Your assignment ▸ Copy each line below as written, but skip the pictures.

Collected data ▸
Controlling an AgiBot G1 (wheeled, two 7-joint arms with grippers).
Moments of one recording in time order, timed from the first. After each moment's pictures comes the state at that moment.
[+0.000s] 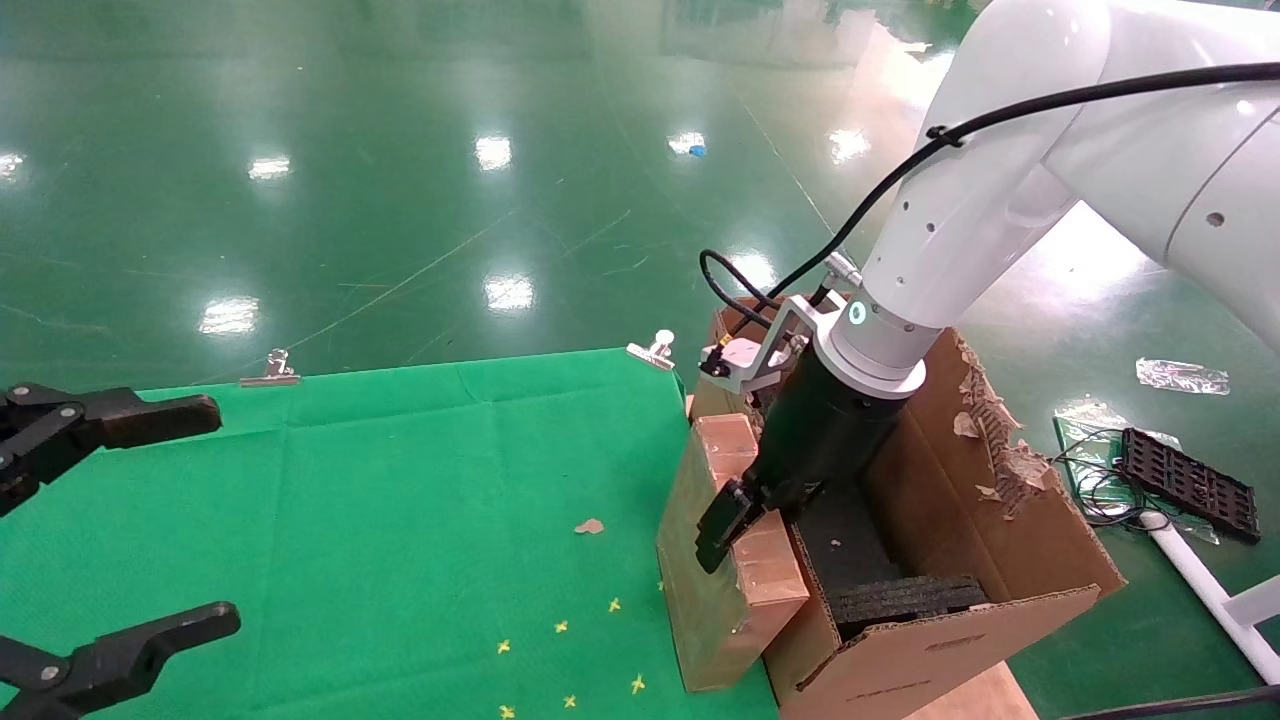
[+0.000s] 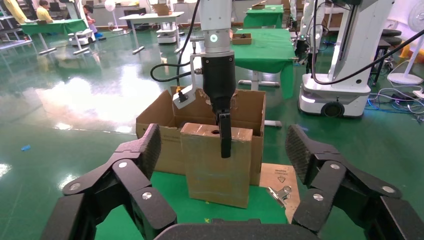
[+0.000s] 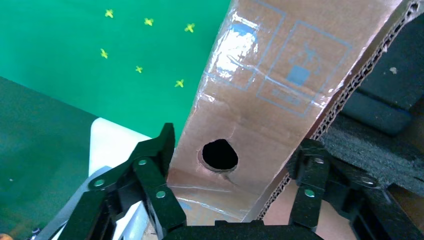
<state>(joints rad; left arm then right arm) -1.08 0.61 0.29 -1.28 0.72 1.49 -0.18 2.07 -1.05 -1.76 0.71 -1.25 -1.54 1.41</state>
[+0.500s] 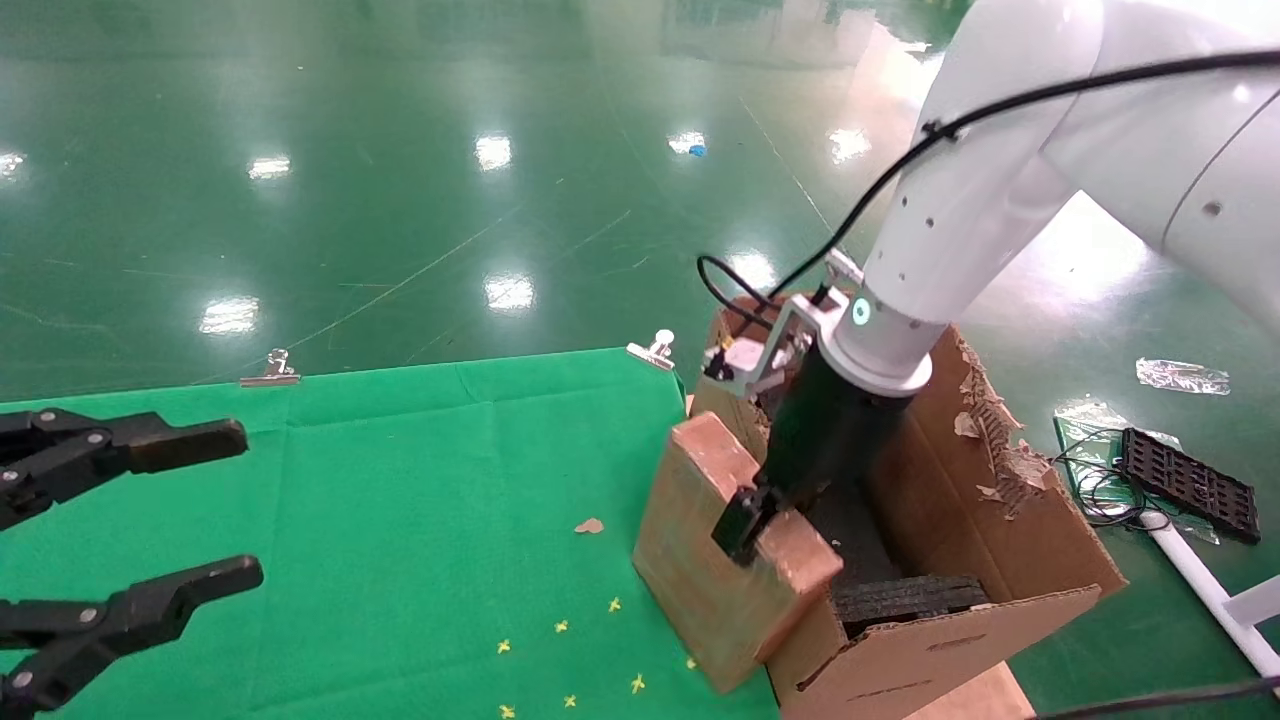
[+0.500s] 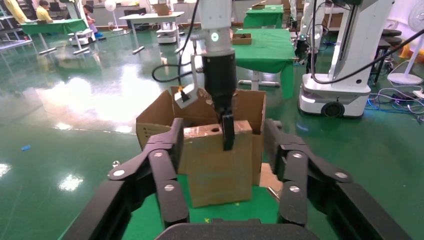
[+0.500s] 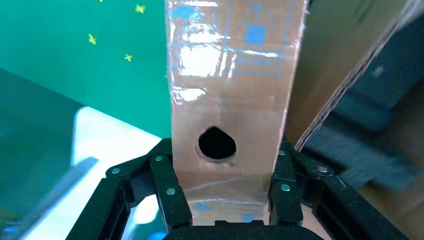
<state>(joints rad) -1.08 0.61 0.29 -1.28 0.72 1.49 -0.18 2.13 -1.05 -1.76 0.73 -1.26 -1.53 1.31</state>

Problem solution ▸
Controlling an AgiBot G1 (wheeled, two 7-joint arms with grippers).
Moments of one recording in time order, timed from the first. After each moment's pictures comes the state at that moment.
[+0.000s] 
[+0.000s] 
[+0.000s] 
<state>(joints rad; left arm then right arm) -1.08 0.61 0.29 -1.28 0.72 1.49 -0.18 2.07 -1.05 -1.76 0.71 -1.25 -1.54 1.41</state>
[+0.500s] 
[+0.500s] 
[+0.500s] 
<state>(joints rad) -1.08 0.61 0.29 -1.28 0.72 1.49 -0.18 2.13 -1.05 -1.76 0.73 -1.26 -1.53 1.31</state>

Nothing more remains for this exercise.